| TASK ITEM |
What is needed here is every record, retyped without any change.

| RECORD EXTRACTS |

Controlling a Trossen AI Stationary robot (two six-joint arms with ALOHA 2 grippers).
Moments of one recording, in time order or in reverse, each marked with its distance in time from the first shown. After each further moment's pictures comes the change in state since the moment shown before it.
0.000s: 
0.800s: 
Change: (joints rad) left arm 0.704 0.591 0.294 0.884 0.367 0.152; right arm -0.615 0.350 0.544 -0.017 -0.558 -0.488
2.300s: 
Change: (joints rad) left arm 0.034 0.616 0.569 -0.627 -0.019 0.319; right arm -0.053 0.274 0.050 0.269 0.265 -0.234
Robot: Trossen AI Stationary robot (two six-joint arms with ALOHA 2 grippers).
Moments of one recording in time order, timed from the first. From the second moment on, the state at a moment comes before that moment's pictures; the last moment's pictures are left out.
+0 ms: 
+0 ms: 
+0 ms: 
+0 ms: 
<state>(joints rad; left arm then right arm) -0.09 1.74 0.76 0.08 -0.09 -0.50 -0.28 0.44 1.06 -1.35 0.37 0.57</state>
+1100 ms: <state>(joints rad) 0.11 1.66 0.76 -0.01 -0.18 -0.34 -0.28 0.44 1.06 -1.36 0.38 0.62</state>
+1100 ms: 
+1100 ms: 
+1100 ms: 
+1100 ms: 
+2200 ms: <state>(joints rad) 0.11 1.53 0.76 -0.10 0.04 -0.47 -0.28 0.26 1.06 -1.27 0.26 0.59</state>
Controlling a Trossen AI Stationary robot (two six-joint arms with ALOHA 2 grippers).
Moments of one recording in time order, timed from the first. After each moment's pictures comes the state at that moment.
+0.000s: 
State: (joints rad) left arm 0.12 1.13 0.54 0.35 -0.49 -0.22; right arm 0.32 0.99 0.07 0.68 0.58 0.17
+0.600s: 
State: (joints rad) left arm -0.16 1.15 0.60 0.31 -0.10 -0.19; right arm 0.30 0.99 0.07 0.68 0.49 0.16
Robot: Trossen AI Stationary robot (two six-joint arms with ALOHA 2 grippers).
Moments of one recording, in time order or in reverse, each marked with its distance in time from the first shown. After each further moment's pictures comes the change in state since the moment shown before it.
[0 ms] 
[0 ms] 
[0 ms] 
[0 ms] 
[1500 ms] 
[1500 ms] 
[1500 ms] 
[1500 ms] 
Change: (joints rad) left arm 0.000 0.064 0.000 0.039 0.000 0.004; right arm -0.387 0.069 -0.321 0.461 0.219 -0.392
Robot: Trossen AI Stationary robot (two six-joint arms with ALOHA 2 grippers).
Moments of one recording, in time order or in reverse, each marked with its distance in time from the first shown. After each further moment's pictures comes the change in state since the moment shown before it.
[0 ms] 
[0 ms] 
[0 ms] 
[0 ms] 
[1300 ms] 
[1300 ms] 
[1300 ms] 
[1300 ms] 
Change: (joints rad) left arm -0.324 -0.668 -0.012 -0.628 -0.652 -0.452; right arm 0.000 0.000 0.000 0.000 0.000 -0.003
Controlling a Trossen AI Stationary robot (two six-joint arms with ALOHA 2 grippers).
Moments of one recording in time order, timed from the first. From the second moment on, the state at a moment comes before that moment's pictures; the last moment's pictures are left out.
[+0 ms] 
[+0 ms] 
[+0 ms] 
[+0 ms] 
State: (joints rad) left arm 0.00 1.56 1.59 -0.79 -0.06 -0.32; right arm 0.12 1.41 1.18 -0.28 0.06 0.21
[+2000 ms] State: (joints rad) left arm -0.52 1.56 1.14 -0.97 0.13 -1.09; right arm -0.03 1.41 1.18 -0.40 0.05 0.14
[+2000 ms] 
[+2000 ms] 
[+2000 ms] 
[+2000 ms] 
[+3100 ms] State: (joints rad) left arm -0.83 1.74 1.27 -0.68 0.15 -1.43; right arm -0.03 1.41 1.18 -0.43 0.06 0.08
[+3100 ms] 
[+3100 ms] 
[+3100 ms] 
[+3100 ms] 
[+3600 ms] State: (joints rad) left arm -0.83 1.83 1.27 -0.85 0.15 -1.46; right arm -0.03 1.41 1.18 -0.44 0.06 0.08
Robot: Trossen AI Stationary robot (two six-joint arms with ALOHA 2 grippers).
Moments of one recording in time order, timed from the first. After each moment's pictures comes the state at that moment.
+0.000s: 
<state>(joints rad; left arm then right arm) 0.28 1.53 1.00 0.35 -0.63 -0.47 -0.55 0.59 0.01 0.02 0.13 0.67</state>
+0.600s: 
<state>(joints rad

| PROBLEM SOLUTION |
Controlling a Trossen AI Stationary robot (two six-joint arms with ALOHA 2 grippers).
Moments of one recording, in time order or in reverse, each marked with its distance in time from the first shown. After each further moment's pictures comes the change in state since the moment shown before it.
0.000s: 
0.800s: 
Change: (joints rad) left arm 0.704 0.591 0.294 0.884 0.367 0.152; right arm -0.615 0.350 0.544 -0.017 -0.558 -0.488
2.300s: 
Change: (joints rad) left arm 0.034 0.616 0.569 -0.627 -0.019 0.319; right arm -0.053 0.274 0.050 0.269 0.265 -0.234
Robot: Trossen AI Stationary robot (two six-joint arms with ALOHA 2 grippers).
Moments of one recording in time order, timed from the first. From the second moment on, the state at a moment comes before that moment's pictures; the last moment's pictures are left out.
+0 ms: 
+0 ms: 
+0 ms: 
+0 ms: 
<state>(joints rad; left arm then right arm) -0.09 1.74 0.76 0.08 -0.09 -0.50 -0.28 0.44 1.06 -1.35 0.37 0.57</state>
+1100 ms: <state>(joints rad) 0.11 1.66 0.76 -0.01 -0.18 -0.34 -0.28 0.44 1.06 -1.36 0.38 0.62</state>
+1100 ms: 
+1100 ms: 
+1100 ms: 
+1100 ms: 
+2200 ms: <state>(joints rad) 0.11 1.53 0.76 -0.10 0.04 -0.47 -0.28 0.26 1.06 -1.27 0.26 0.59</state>
Controlling a Trossen AI Stationary robot (two six-joint arms with ALOHA 2 grippers).
Moments of one recording in time order, timed from the first. After each moment's pictures comes the state at that moment.
+0.000s: 
State: (joints rad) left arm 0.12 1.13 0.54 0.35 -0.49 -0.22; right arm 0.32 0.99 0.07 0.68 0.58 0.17
+0.600s: 
State: (joints rad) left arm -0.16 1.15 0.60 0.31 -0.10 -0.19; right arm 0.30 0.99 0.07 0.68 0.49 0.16
Robot: Trossen AI Stationary robot (two six-joint arms with ALOHA 2 grippers).
Moments of one recording, in time order or in reverse, each marked with its distance in time from the first shown. After each further moment's pictures comes the change in state since the moment shown before it.
[0 ms] 
[0 ms] 
[0 ms] 
[0 ms] 
[1500 ms] 
[1500 ms] 
[1500 ms] 
[1500 ms] 
Change: (joints rad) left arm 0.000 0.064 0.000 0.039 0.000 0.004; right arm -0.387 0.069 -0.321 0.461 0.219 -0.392
Robot: Trossen AI Stationary robot (two six-joint arms with ALOHA 2 grippers).
Moments of one recording, in time order or in reverse, each marked with its distance in time from the first shown. After each further moment's pictures comes the change in state since the moment shown before it.
[0 ms] 
[0 ms] 
[0 ms] 
[0 ms] 
[1300 ms] 
[1300 ms] 
[1300 ms] 
[1300 ms] 
Change: (joints rad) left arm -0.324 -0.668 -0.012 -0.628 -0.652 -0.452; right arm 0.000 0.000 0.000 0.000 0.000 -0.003
Controlling a Trossen AI Stationary robot (two six-joint arms with ALOHA 2 grippers).
Moments of one recording in time order, timed from the first. From the second moment on, the state at a moment comes before that moment's pictures; the last moment's pictures are left out.
[+0 ms] 
[+0 ms] 
[+0 ms] 
[+0 ms] 
State: (joints rad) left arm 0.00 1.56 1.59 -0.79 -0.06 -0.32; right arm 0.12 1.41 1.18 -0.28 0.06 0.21
[+2000 ms] State: (joints rad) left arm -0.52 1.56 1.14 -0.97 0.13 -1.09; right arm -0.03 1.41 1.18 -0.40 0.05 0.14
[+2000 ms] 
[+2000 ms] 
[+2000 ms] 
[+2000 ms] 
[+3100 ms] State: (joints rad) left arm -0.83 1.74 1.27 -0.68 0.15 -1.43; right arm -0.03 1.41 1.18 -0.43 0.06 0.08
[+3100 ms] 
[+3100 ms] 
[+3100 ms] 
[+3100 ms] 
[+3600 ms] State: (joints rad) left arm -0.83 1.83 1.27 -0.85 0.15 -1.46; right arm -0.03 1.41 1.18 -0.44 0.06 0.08
Robot: Trossen AI Stationary robot (two six-joint arms with ALOHA 2 grippers).
Moments of one recording in time order, timed from the first. After each moment's pictures comes the state at that moment.
+0.000s: 
<state>(joints rad; left arm then right arm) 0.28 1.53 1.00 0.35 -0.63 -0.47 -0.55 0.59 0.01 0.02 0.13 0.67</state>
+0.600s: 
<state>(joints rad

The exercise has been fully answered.